Ich kenne meine Rechte.
Sie auch?

Betriebskostenabrechnung darf nachträglich korrigiert werden

BGH VIII ZR 269/09

www.bundesgerichtshof.de

Eine bereits erteilte Betriebs- beziehungsweise Heizkostenabrechnung darf seitens des Vermieters innerhalb einer Frist von zwölf Monaten auch zum Nachteil des Mieters korrigiert werden.
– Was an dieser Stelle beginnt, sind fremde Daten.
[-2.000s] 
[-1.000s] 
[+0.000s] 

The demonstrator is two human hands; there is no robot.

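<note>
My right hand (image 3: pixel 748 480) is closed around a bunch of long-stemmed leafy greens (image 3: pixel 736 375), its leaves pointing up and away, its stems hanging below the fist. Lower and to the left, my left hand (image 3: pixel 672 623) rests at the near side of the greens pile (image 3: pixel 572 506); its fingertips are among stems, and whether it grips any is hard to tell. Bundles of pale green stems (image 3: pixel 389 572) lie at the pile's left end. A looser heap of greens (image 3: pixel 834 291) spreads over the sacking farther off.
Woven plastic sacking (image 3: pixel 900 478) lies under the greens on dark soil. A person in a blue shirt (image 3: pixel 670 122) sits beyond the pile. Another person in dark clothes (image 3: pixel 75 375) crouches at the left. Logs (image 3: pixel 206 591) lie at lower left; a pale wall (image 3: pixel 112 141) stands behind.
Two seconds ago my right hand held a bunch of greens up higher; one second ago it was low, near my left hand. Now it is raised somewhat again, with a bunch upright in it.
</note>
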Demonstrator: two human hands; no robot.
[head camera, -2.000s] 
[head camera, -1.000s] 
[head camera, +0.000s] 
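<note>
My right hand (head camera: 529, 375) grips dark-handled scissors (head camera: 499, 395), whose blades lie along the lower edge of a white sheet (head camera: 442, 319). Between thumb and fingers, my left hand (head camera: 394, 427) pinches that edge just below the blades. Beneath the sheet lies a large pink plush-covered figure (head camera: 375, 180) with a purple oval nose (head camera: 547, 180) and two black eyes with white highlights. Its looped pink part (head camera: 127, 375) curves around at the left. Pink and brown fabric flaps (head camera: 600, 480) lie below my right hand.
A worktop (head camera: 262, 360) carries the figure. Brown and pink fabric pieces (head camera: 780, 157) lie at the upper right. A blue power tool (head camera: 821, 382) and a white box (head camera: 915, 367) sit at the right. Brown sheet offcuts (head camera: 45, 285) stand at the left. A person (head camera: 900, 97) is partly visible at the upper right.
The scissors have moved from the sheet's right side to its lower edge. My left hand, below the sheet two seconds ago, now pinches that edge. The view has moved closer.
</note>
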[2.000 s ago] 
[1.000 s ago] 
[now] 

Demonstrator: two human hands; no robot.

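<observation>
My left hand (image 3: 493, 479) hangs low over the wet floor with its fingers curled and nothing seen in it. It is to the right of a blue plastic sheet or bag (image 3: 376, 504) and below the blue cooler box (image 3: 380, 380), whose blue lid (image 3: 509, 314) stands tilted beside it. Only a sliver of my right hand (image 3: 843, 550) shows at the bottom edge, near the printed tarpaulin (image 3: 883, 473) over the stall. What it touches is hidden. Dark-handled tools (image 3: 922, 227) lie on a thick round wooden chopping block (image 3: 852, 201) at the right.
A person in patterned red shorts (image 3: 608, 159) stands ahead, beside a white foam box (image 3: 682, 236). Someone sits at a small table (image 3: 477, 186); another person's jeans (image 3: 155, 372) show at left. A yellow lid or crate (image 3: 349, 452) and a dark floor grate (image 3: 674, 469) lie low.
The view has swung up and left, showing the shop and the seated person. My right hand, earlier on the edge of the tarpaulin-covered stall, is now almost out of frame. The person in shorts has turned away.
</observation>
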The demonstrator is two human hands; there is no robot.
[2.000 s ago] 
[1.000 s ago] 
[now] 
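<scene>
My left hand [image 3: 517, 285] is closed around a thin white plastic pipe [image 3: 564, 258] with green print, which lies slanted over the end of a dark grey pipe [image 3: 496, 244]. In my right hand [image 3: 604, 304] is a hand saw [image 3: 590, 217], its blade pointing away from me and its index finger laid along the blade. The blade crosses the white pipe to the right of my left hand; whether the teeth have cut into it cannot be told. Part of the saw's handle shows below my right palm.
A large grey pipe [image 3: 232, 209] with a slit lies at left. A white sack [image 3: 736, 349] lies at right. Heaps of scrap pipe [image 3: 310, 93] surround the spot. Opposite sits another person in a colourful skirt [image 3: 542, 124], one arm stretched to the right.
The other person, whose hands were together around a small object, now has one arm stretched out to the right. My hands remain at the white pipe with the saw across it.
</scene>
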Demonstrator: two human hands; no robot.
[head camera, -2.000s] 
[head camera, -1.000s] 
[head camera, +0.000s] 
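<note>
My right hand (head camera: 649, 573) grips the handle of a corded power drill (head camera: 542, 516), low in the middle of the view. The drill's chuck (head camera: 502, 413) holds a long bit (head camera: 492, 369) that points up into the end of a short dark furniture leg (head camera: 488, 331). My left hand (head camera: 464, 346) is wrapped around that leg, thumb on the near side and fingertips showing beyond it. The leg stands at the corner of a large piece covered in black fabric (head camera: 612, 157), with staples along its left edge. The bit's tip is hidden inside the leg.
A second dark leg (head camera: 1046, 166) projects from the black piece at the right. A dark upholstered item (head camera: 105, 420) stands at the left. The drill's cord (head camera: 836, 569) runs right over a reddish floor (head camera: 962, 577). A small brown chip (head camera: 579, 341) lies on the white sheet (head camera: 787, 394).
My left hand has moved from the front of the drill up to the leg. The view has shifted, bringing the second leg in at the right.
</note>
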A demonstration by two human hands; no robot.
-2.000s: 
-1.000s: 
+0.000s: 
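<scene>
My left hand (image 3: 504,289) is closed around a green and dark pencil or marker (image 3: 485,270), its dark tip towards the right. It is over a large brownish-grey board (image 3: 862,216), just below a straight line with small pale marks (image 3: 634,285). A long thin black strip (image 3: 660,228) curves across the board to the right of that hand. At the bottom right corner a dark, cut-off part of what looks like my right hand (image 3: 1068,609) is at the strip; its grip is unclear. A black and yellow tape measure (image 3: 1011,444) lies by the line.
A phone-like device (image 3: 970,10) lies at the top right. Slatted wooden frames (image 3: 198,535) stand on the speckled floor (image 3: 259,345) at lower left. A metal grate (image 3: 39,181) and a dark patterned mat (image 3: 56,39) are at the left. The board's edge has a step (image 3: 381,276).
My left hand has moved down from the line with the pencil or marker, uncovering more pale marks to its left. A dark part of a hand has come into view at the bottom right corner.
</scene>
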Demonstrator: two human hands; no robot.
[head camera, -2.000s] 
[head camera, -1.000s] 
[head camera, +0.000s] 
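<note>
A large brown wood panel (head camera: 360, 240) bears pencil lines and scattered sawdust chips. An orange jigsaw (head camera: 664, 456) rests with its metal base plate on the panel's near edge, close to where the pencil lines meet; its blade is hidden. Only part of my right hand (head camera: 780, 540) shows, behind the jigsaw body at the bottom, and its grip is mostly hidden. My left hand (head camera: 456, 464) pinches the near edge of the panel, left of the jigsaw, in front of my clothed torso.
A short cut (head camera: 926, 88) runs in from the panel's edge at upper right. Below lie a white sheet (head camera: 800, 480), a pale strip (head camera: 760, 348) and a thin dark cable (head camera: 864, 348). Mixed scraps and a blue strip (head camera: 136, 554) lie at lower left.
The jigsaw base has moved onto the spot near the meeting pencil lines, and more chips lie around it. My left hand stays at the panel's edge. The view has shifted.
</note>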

Eine aus der Abrechnung dem Mieter bereits erteilte Gutschrift kann zurück gebucht werden beziehungsweise muss der Mieter wieder an den Vermieter zurück zahlen.

Dieser Entscheidung des BGH lag ein Fall zugrunde in welchem der Vermieter an den Mieter aus dem Abrechnungsjahr 2006 ein Heizkostenguthaben in Höhe von 152,60 € ausgezahlt hatte. Später stellte sich heraus, dass bei der Abrechnung über die Heizkosten versehentlich 8.200 Liter an Heizöl für 4.613,32 € nicht berücksichtigt wurden. Diesen Fehler holte der Vermieter mit einem Schreiben nach, welches der Mieter sechs Monate nach der Abrechnung erhielt. Gleichzeitig schickte der Vermieter dem Mieter eine korrigierte Abrechnung, die nur noch ein Mieterguthaben in Höhe von 14,52 € auswies. Den Differenzbetrag in Höhe von 138,08 € buchte der Vermieter aufgrund einer Einzugsermächtigung direkt beim Mieter ab.

Der Bundesgerichtshof hat in seinem Urteil klargestellt, dass für Mieter endgültige Rechtssicherheit erst ein Jahr nach Ende der Abrechnungsperiode eintritt. Erst ab diesem Zeitpunkt sind Nachforderungen oder Korrekturen zum Nachteil des Mieters unzulässig. Umgekehrt tritt für den Vermieter erst Rechtssicherheit ein, wenn der Mieter nicht spätestens zwölf Monate nach Erhalt der Abrechnung Einwendungen erhoben hat.